Tesco goes to court
18 Apr 2008

London graffitiThe retail giant is displaying a sudden enthusiasm for libel courts, writes Roby Alampay

In the space of five months, four libel suits have been filed by Tesco, one of the world’s biggest retailers, and its subsidiary in Thailand, Tesco Lotus.

The latest of those suits, filed this month in Britain, targets the Guardian for a story on Tesco’s tax filings. The three other defamation charges were all filed between November 2007 and March 2008 in Thailand by Tesco Lotus, Tesco’s subsidiary in that country, and summon to court a former legislator and current consumer advocate, as well as two columnists, who criticised the company’s expansion in the land. At least one of the columnists also raised questions about Tesco Lotus’s accounting and tax filing procedures.

Tesco Lotus’s impact on the Thai retail industry has been a topic of public discussion ever since the company’s entry into the Thai market in 1998.

That the company would now seek damages against advocates and media practitioners signals to some observers an attempt to now simply avoid that continuing debate.

The Thai Journalists Association this week called for an emergency meeting, recognizing the impact Tesco Lotus actions may have on press freedom and free expression in Thailand. The Southeast Asian Press Alliance, of which the TJA is a member, has called the defamation suits ‘pure acts of harassment against civil society and the press’, and warned that the ‘absurd’ damages sought could have a chilling effect on Thai journalists and advocates critical of Tesco.

Indeed, SEAPA notes that Tesco Lotus’ defamation suits test a new law in Thailand that seeks to empower publishing companies, but which may apparently also leave individual journalists feeling more vulnerable.

Thailand’s Press Registration Act of 2006, among other things, removes the requirement of a permit for setting up newspapers and also protects newspaper editors and publishers from automatically sharing in defamation suits brought against their writers. Under the 1941 law the Press Registration Act of 2006 replaces, the editor (and/or the publisher) and the author had to share the liability.

Now entities filing defamation charges have the option to sue just individual writers — which is exactly what Tesco Lotus has done, suing the two Thai columnists for $3.3m each, and the former legislator and current consumer activist for $33m. SEAPA is concerned that the strategy sends a chilling message  as well as divisive attack on the media sector as a whole, resonating with individual journalists while sending the signal to their principals and companies not to get involved.

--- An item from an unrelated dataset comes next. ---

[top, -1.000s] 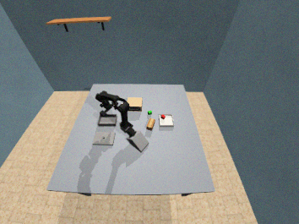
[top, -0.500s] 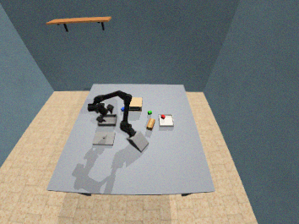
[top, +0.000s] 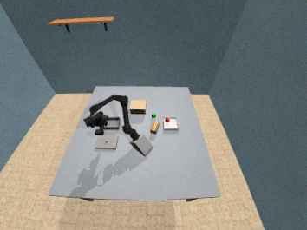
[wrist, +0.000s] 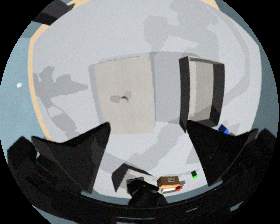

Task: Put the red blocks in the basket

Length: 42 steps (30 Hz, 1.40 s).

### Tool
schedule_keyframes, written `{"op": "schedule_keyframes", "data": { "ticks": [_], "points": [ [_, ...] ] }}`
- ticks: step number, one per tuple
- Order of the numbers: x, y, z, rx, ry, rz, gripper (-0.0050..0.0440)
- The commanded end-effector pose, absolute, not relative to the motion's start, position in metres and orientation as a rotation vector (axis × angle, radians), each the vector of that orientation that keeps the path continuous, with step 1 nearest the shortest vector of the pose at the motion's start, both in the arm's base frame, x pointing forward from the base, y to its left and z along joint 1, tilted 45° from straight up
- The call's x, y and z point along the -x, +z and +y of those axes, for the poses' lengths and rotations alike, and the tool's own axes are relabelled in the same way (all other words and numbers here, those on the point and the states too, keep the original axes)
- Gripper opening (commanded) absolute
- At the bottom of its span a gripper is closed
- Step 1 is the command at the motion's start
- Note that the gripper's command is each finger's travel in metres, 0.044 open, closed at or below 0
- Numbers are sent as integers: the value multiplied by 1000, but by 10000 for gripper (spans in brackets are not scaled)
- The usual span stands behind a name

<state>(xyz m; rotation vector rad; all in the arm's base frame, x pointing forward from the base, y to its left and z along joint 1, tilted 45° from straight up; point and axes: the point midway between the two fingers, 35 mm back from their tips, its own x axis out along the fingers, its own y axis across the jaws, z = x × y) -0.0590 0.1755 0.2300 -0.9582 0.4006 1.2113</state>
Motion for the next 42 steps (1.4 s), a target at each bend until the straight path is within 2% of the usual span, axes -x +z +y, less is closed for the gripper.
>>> {"op": "schedule_keyframes", "data": {
  "ticks": [1,9,23,42],
  "points": [
    [91,215,174,997,1228,364,440],
    [102,210,175,997,1228,364,440],
    [74,153,224,997,1228,364,440],
    [63,131,242,997,1228,364,440]
  ]
}}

For more information, visit the SEAPA website at

Padraig Reidy

5 responses to “Tesco goes to court”

  1. Andrew says:

    I recently expressed by concerns on this issue by writing to Tesco’s ‘corporate responsibility team’ in Cheshunt, Hertfordshire. I got a belated reply from their Customer Service Centre in Dundee. I think Tesco have missed to the point of my letter. I’m interested by the assumption that I’m a customer.

  2. admin says:

    Hello Philip and Yvonne. Could I suggest you contact the South East Asia Press Alliance at They should be able to advise on how to offer support.


  3. Philip says:

    Seconded Yvonne!
    How can we support the Thai journalist?

  4. Yvonne says:

    sorry, forgot to mention that’s the journalist who’s being sued by Tesco Thailand!

  5. Yvonne says:

    Hi, is there any support group up and running to back the journalist Kamol Kamoltrakul in thailand? Thanks for your time – and website!